Leave the images aside and repeat the whole listing exactly.
(Beginning of DATA SEGMENT)
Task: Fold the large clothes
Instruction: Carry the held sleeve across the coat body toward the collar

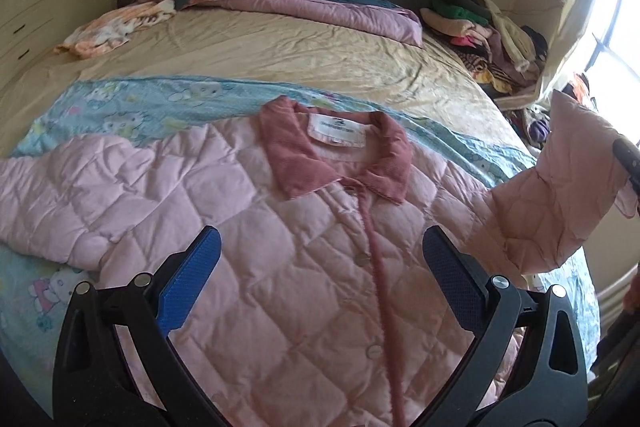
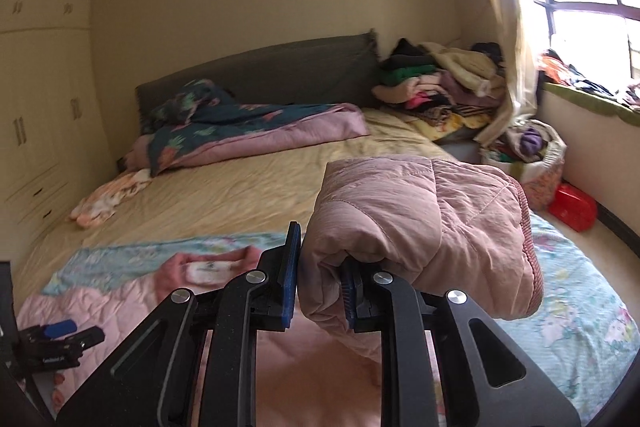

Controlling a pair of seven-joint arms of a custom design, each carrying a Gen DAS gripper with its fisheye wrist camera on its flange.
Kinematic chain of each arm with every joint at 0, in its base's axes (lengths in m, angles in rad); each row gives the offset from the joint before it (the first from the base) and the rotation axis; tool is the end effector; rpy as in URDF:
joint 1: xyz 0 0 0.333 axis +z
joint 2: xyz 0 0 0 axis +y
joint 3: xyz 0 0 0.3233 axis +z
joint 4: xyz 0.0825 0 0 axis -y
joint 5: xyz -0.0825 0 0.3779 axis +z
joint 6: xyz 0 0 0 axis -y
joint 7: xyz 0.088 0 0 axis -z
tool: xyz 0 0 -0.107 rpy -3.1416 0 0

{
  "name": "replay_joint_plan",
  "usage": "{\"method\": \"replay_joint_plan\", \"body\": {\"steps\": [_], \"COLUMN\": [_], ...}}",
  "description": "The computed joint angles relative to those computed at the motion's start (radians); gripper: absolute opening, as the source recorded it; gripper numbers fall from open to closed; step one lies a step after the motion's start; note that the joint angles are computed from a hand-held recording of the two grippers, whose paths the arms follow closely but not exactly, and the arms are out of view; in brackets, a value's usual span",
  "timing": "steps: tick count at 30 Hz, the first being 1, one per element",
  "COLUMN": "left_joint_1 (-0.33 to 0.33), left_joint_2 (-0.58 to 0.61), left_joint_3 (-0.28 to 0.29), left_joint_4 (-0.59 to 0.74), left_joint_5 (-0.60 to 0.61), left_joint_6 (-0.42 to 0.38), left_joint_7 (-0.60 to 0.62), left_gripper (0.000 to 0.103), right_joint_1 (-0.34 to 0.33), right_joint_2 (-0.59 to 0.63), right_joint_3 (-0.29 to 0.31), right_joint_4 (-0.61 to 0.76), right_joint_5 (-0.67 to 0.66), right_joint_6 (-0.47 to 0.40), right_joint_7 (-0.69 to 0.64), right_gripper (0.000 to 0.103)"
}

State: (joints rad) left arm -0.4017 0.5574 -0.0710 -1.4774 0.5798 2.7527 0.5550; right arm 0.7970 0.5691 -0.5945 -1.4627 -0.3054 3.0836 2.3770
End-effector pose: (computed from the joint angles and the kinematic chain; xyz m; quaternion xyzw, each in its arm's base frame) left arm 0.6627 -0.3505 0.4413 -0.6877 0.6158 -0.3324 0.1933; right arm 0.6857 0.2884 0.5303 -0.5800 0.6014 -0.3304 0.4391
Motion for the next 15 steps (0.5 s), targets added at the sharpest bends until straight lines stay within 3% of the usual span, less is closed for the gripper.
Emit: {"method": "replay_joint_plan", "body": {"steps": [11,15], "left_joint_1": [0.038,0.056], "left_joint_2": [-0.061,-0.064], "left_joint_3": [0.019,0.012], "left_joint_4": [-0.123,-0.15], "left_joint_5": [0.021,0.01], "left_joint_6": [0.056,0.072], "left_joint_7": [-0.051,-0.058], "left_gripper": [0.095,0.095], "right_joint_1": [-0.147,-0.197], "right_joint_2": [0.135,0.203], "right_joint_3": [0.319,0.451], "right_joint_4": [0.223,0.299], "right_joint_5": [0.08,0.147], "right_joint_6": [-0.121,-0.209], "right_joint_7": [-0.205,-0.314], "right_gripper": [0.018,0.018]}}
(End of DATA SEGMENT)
TASK OUTPUT:
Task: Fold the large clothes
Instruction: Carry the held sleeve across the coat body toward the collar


Controlling a pair of seven-joint arms of a custom design, each carrying a Gen DAS gripper with its fisheye wrist camera on its flange.
Kinematic chain of each arm with every joint at 0, in its base's axes (lengths in m, angles in rad); each row gives the offset from the joint before it (the first from the base) and the rotation axis; tool is the end effector; rpy as in URDF:
joint 1: xyz 0 0 0.333 axis +z
joint 2: xyz 0 0 0 axis +y
joint 3: xyz 0 0 0.3233 axis +z
joint 4: xyz 0.0825 0 0 axis -y
joint 5: xyz -0.0825 0 0.3779 axis +z
joint 6: xyz 0 0 0 axis -y
joint 7: xyz 0.088 0 0 axis -z
tool: xyz 0 0 -0.107 rpy -3.1416 0 0

{
  "name": "replay_joint_plan",
  "usage": "{\"method\": \"replay_joint_plan\", \"body\": {\"steps\": [_], \"COLUMN\": [_], ...}}",
  "description": "The computed joint angles relative to those computed at the motion's start (radians); gripper: absolute opening, as the source recorded it; gripper numbers fall from open to closed; step one lies a step after the motion's start; note that the joint angles are computed from a hand-held recording of the two grippers, whose paths the arms follow closely but not exactly, and the arms are out of view; in brackets, a value's usual span",
  "timing": "steps: tick count at 30 Hz, the first being 1, one per element",
  "COLUMN": "left_joint_1 (-0.33 to 0.33), left_joint_2 (-0.58 to 0.61), left_joint_3 (-0.28 to 0.29), left_joint_4 (-0.59 to 0.74), left_joint_5 (-0.60 to 0.61), left_joint_6 (-0.42 to 0.38), left_joint_7 (-0.60 to 0.62), left_gripper (0.000 to 0.103), right_joint_1 (-0.34 to 0.33), right_joint_2 (-0.59 to 0.63), right_joint_3 (-0.29 to 0.31), right_joint_4 (-0.61 to 0.76), right_joint_5 (-0.67 to 0.66), right_joint_6 (-0.47 to 0.40), right_joint_7 (-0.69 to 0.64), right_gripper (0.000 to 0.103)"
}

State: (joints rad) left arm -0.4017 0.5574 -0.0710 -1.4774 0.5798 2.7527 0.5550; right arm 0.7970 0.5691 -0.5945 -1.4627 -0.3054 3.0836 2.3770
End-effector pose: (computed from the joint angles and the kinematic chain; xyz m; quaternion xyzw, each in its arm's base frame) left arm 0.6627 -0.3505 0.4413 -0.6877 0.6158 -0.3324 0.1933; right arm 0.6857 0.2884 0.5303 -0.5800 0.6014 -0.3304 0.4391
Motion for the next 15 steps (0.5 s), targets added at the sharpest bends until straight lines stay within 3% of the usual span, less is closed for the gripper.
Emit: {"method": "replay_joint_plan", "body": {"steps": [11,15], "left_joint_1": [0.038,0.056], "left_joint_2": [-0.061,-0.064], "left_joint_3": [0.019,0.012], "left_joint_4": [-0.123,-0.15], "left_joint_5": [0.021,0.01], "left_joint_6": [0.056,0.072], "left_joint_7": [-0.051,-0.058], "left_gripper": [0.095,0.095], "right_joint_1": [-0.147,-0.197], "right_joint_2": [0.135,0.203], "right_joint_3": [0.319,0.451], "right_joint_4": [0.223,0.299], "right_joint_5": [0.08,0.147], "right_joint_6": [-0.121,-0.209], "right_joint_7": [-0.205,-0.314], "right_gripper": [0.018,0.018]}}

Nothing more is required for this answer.